We’re closing 2017 by republishing our twelve most-read articles of the year. Here’s No. 7: Douglas Murray on the sexual counter-revolution:
We are in the middle of a profound shift in our attitude towards sex. A sexual counter-revolution, if you will. And whereas the 1960s saw a freeing up of attitudes towards sex, pushing at boundaries, this counter-swing is turning sexual freedom into sexual fear, and nearly all sexual opportunities into a legalistic minefield.
The rules are being redrawn with little idea of where the boundaries of this new sexual utopia will lie and less idea still of whether any sex will be allowed in the end.
It is partly whipped along by the fact that each episode in the revolution is so grimly fascinating, and each has its own internal propulsions. For instance, nobody outside Hollywood could regret the disgrace of an overpraised toad who spent far too long surrounded by overly attractive people. After Harvey Weinstein’s downfall, who could not enjoy the resulting sweep of Tinseltown for DNA evidence — or mere hearsay — exposing that whole rotten, preachy, liberal façade?

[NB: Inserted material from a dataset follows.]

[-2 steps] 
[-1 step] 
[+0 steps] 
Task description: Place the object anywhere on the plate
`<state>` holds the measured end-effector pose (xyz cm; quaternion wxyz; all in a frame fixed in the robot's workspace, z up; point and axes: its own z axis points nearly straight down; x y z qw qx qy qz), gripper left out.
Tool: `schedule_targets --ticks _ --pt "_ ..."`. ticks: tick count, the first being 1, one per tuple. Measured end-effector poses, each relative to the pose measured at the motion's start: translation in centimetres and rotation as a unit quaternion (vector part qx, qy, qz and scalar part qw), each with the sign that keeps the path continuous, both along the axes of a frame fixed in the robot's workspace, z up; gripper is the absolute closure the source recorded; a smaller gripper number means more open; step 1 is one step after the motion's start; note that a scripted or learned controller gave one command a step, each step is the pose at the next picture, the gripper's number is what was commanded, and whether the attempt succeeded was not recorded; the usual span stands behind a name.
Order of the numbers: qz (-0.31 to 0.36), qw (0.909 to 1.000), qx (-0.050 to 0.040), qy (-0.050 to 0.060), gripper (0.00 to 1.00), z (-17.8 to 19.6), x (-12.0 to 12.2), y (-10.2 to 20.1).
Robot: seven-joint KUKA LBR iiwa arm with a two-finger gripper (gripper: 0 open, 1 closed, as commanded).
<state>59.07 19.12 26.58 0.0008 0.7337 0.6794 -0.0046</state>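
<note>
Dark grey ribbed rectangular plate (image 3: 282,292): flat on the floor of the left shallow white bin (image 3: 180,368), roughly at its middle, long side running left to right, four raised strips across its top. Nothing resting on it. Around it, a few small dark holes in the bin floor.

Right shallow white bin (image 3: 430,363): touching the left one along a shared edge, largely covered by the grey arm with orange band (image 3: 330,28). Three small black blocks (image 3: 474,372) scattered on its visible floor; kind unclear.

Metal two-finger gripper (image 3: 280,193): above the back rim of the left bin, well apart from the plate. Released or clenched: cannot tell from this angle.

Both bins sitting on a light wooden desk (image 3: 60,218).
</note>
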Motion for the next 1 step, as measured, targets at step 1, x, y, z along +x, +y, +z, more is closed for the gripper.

Since then the exhilarating and powerful weapon of social media has whipped this along in every unpredictable direction. A journalist from GQ magazine was given the heave-ho after that famously prim publication learned that he had made an ungallant pass some years ago at a lady who was not his wife. How that hack’s opponents and competitors rubbed their hands with glee. Around the same time, a preachy hack from a left-wing website was found to have behaved grimly with women and his career too was dashed to the floor by people high on the octane of unreflective moral outrage.
This week the urge to purge the pervs has turned on the Houses of Parliament, with stories about ‘the Weinsteins of Westminster’ moving from the blogosphere to the newspapers.